▸ Given information:
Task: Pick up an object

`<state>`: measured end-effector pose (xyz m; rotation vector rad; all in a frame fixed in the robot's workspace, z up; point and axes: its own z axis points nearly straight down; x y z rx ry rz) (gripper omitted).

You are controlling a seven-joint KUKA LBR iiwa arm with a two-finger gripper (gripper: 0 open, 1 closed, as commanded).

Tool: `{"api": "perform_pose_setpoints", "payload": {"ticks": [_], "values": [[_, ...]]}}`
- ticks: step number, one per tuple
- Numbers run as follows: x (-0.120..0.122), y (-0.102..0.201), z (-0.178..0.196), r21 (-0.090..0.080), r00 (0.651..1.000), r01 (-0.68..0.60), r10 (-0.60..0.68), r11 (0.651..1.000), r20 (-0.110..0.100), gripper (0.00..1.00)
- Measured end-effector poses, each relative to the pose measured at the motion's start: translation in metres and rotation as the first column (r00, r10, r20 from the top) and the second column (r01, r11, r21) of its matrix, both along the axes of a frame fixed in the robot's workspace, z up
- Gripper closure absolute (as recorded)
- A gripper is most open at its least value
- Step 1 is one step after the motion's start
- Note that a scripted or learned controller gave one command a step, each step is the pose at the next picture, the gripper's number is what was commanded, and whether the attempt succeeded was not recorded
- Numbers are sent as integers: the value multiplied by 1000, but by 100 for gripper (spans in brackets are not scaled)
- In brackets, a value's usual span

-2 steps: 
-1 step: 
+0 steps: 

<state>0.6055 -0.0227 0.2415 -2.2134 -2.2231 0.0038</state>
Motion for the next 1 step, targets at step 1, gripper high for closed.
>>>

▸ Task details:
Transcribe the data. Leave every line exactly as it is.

▸ Answer area:
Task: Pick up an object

`<state>`: measured end-effector pose (xyz m; rotation vector rad; all in a frame fixed in the robot's workspace, z up; point and axes: its own z axis points nearly straight down; x y z rx ry rz) (gripper omitted).

You are controlling a seven-joint KUKA LBR iiwa arm with a two-finger gripper (gripper: 0 open, 1 closed, as commanded).

Tool: `{"api": "perform_pose_setpoints", "payload": {"ticks": [_], "values": [[_, ...]]}}`
- ticks: step number, one per tuple
- Numbers run as follows: x (-0.120..0.122), y (-0.102..0.201), z (-0.178..0.196), r21 (-0.090..0.080), r00 (0.651..1.000), r01 (-0.68..0.60), r10 (-0.60..0.68), r11 (0.651..1.000), r20 (-0.110..0.100), gripper (0.00..1.00)
- Measured end-effector poses, each relative to the pose measured at the motion's start: translation in metres and rotation as the first column (r00, r10, r20 from the top) and the second column (r01, r11, r21) of its matrix, both along the axes of a frame fixed in the robot's workspace, z up
- Gripper closure absolute (as recorded)
- A gripper is most open at its least value
- Step 1 is one step after the motion's start
- Note that a scripted or learned controller gave one command a step, each step is the pose at the next picture, the gripper's number is what was commanded, and whether the attempt succeeded was not recorded
- Numbers are sent as integers: the value multiplied by 1000, but by 100 for gripper (spans in brackets are not scaled)
- In brackets, a value's usual span

-2 steps: 
-1 step: 
+0 steps: 

<state>0.6055 -0.0227 0.2415 -2.2134 -2.2231 0.0038</state>
Motion for the next 1 step, targets at step 1, gripper high for closed.
>>>

The answer was written out completely.